- _Directions_
Would you print the whole listing again, word for word?

- _Source data_
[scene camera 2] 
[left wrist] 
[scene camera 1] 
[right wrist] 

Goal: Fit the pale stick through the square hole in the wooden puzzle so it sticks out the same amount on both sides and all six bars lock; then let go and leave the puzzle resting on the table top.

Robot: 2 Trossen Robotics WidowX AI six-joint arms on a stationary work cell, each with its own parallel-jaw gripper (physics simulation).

- _Result of this exercise_
[scene camera 2] 
[left wrist] 
[scene camera 1] 
[right wrist] 

Goal: Fit the pale stick through the square hole in the wooden puzzle so it sticks out the same amount on both sides and all six bars lock; then let go and leave the puzzle resting on the table top.

Robot: 2 Trossen Robotics WidowX AI six-joint arms on a stationary work cell, each with its own parallel-jaw gripper (physics simulation).

Nothing further is needed to complete this exercise.